WHAT IS NEEDED
The material below must be output exactly, line for line.

____________________

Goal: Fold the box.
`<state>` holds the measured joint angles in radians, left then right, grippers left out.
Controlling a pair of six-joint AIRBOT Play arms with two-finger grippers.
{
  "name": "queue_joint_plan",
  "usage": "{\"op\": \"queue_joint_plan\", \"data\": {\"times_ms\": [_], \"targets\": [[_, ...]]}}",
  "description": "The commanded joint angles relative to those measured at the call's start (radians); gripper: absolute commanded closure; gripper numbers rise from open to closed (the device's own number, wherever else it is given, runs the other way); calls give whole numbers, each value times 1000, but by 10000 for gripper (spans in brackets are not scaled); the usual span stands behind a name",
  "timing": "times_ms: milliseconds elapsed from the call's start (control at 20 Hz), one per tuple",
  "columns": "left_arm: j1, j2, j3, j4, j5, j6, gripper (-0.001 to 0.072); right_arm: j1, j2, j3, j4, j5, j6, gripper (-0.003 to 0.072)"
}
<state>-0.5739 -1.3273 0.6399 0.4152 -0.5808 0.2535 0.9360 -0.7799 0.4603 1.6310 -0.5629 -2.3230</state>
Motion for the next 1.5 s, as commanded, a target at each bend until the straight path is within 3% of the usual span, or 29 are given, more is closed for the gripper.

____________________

SOLUTION FOR THIS PROBLEM
Goal: Fold the box.
`<state>` holds the measured joint angles in radians, left then right, grippers left out.
Controlling a pair of six-joint AIRBOT Play arms with two-finger grippers.
{
  "name": "queue_joint_plan",
  "usage": "{\"op\": \"queue_joint_plan\", \"data\": {\"times_ms\": [_], \"targets\": [[_, ...]]}}",
  "description": "The commanded joint angles relative to those measured at the call's start (radians); gripper: absolute commanded closure; gripper numbers rise from open to closed (the device's own number, wherever else it is given, runs the other way); calls give whole numbers, each value times 1000, but by 10000 for gripper (spans in brackets are not scaled); the usual span stands behind a name",
  "timing": "times_ms: milliseconds elapsed from the call's start (control at 20 Hz), one per tuple",
  "columns": "left_arm: j1, j2, j3, j4, j5, j6, gripper (-0.001 to 0.072); right_arm: j1, j2, j3, j4, j5, j6, gripper (-0.003 to 0.072)"
}
<state>-0.5739 -1.3273 0.6399 0.4152 -0.5808 0.2535 0.9360 -0.7799 0.4603 1.6310 -0.5629 -2.3230</state>
Motion for the next 1.5 s, as commanded, a target at each bend until the straight path is within 3% of the usual span, or 29 are given, more is closed for the gripper.

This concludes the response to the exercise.